- WORK TO BE COMPLETED
When you reply, transcribe every line of the data below exactly.

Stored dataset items
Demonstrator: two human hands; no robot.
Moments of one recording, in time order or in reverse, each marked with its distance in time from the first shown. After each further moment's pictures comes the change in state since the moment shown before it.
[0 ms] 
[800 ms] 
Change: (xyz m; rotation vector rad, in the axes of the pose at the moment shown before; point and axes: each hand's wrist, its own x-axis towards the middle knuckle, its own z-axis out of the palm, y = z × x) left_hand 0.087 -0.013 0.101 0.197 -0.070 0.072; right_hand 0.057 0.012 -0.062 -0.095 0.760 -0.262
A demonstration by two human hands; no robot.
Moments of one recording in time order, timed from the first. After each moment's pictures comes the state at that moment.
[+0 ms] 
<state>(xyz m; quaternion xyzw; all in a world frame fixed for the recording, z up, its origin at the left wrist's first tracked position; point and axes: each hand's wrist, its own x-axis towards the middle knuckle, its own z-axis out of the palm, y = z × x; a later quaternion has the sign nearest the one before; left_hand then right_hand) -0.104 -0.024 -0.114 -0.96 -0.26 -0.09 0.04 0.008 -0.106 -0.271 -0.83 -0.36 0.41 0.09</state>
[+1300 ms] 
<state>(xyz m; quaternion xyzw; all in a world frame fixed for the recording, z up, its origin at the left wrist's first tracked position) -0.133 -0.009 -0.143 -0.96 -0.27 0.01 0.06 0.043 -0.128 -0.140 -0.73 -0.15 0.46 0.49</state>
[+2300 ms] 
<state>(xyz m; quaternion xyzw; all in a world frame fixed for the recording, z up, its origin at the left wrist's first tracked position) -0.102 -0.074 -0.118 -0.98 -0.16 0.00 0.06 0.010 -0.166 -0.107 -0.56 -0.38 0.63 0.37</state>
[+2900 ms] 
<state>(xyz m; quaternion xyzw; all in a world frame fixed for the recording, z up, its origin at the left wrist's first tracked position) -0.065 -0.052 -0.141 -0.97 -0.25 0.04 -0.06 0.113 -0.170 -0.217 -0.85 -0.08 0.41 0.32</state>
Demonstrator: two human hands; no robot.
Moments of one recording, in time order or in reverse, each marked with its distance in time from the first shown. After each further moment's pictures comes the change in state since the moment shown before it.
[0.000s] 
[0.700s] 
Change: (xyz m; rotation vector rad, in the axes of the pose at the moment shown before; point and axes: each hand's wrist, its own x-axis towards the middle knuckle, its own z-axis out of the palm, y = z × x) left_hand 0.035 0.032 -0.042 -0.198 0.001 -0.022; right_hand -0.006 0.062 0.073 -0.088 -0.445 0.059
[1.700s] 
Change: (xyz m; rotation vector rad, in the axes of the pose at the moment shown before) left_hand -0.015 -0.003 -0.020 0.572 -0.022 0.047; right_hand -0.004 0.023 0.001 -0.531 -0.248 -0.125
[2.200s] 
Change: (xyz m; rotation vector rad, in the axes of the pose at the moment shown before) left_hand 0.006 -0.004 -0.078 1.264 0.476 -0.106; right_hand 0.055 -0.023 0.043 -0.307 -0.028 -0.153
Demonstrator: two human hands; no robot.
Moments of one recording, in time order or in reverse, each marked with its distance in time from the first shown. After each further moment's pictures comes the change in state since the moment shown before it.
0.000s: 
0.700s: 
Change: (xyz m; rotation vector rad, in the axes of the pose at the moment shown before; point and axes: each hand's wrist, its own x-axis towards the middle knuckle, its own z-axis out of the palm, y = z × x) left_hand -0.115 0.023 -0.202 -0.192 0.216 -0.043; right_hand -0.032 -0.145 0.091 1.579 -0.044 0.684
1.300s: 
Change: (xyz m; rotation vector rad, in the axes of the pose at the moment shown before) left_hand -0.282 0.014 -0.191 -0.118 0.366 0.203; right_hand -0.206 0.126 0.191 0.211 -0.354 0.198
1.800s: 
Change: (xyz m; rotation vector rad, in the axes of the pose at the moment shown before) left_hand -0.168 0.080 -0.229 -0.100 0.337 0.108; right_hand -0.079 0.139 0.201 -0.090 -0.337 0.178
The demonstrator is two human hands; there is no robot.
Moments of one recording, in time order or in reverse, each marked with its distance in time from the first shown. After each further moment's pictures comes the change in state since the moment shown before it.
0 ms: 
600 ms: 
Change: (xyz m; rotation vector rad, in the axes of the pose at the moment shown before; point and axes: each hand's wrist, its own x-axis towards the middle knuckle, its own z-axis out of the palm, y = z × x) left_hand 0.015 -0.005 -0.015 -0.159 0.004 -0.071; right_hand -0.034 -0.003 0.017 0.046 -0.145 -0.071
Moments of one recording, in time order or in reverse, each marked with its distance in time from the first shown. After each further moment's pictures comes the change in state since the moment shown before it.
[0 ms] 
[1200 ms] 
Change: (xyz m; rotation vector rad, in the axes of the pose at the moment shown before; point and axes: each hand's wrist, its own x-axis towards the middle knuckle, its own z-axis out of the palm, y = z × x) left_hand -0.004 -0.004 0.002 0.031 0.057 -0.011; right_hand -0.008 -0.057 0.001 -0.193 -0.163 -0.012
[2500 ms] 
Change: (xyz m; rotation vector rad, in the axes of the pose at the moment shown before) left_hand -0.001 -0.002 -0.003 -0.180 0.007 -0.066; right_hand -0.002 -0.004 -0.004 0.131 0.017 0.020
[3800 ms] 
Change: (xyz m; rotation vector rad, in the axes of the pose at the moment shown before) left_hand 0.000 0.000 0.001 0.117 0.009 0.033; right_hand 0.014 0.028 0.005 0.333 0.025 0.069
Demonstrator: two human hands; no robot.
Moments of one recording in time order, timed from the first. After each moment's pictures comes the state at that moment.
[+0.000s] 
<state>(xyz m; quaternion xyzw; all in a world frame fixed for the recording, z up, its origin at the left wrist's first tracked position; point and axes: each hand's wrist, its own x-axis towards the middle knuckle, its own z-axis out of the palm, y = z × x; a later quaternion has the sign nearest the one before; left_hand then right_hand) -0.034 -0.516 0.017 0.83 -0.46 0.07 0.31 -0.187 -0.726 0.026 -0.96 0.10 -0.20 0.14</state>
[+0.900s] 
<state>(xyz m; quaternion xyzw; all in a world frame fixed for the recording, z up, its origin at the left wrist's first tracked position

- RESPONSE AREA
Demonstrator: two human hands; no robot.
Moments of one recording, in time order or in reverse, each marked with its distance in time from the first shown. After each further moment's pictures comes the change in state since the moment shown before it.
[0 ms] 
[800 ms] 
Change: (xyz m; rotation vector rad, in the axes of the pose at the moment shown before; point and axes: each hand's wrist, its own x-axis towards the middle knuckle, its own z-axis out of the palm, y = z × x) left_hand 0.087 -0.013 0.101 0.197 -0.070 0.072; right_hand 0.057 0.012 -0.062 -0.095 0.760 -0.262
A demonstration by two human hands; no robot.
Moments of one recording in time order, timed from the first. After each moment's pictures comes the state at that moment.
[+0 ms] 
<state>(xyz m; quaternion xyzw; all in a world frame fixed for the recording, z up, its origin at the left wrist's first tracked position; point and axes: each hand's wrist, its own x-axis towards the middle knuckle, its own z-axis out of the palm, y = z × x; a later quaternion has the sign nearest the one before; left_hand then right_hand) -0.104 -0.024 -0.114 -0.96 -0.26 -0.09 0.04 0.008 -0.106 -0.271 -0.83 -0.36 0.41 0.09</state>
[+1300 ms] 
<state>(xyz m; quaternion xyzw; all in a world frame fixed for the recording, z up, its origin at the left wrist's first tracked position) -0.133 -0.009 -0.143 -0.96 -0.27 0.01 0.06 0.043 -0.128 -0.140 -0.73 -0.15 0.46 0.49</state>
[+2300 ms] 
<state>(xyz m; quaternion xyzw; all in a world frame fixed for the recording, z up, its origin at the left wrist's first tracked position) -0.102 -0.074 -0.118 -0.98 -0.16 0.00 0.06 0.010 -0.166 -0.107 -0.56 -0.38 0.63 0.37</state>
[+2900 ms] 
<state>(xyz m; quaternion xyzw; all in a world frame fixed for the recording, z up, its origin at the left wrist's first tracked position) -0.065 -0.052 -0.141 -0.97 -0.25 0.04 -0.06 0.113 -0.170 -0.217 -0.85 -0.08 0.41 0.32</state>
Demonstrator: two human hands; no robot.
Moments of one recording, in time order or in reverse, each marked with its distance in time from the first shown. After each further moment's pictures comes the change in state since the moment shown before it.
[0.000s] 
[0.700s] 
Change: (xyz m; rotation vector rad, in the axes of the pose at the moment shown before; point and axes: each hand's wrist, its own x-axis towards the middle knuckle, its own z-axis out of the palm, y = z × x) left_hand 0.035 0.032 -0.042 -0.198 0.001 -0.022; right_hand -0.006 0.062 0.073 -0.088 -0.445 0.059
[1.700s] 
Change: (xyz m; rotation vector rad, in the axes of the pose at the moment shown before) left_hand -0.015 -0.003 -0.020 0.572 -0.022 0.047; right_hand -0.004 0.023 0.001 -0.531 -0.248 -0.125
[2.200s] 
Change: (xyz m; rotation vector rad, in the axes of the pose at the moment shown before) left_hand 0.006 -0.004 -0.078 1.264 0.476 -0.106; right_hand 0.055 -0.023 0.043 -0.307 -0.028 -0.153
Demonstrator: two human hands; no robot.
Moments of one recording, in time order or in reverse, each marked with its distance in time from the first shown. After each further moment's pictures comes the change in state since the moment shown before it.
0.000s: 
0.700s: 
Change: (xyz m; rotation vector rad, in the axes of the pose at the moment shown before; point and axes: each hand's wrist, its own x-axis towards the middle knuckle, its own z-axis out of the palm, y = z × x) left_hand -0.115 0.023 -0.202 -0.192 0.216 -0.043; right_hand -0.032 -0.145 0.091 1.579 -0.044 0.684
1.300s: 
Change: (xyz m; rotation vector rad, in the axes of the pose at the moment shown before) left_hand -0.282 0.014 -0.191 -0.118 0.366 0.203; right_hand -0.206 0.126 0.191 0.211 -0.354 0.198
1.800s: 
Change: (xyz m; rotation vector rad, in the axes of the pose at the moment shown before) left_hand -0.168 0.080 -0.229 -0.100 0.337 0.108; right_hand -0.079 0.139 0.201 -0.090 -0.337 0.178
The demonstrator is two human hands; there is no robot.
Moments of one recording, in time order or in reverse, each marked with its distance in time from the first shown. After each further moment's pictures comes the change in state since the moment shown before it.
0 ms: 
600 ms: 
Change: (xyz m; rotation vector rad, in the axes of the pose at the moment shown before; point and axes: each hand's wrist, its own x-axis towards the middle knuckle, its own z-axis out of the palm, y = z × x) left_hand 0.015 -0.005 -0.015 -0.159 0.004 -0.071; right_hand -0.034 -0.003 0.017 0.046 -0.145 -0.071
Moments of one recording, in time order or in reverse, each marked with its distance in time from the first shown. After each further moment's pictures comes the change in state since the moment shown before it.
[0 ms] 
[1200 ms] 
Change: (xyz m; rotation vector rad, in the axes of the pose at the moment shown before; point and axes: each hand's wrist, its own x-axis towards the middle knuckle, its own z-axis out of the palm, y = z × x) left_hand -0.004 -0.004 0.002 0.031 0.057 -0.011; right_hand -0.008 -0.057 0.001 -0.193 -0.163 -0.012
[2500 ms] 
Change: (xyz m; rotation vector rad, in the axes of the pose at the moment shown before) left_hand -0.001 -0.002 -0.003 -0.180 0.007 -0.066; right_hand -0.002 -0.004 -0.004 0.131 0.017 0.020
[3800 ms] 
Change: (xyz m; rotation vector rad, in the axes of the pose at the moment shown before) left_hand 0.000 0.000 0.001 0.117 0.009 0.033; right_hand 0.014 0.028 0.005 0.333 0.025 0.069
Demonstrator: two human hands; no robot.
Moments of one recording in time order, timed from the first. After each moment's pictures comes the state at that moment.
[+0.000s] 
<state>(xyz m; quaternion xyzw; all in a world frame fixed for the recording, z up, its origin at the left wrist's first tracked position; point and axes: each hand's wrist, its own x-axis towards the middle knuckle, its own z-axis out of the palm, y = z × x; a later quaternion has the sign nearest the one before; left_hand then right_hand) -0.034 -0.516 0.017 0.83 -0.46 0.07 0.31 -0.187 -0.726 0.026 -0.96 0.10 -0.20 0.14</state>
[+0.900s] 
<state>(xyz m; quaternion xyzw; all in a world frame fixed for the recording, z up, its origin at the left wrist's first tracked position

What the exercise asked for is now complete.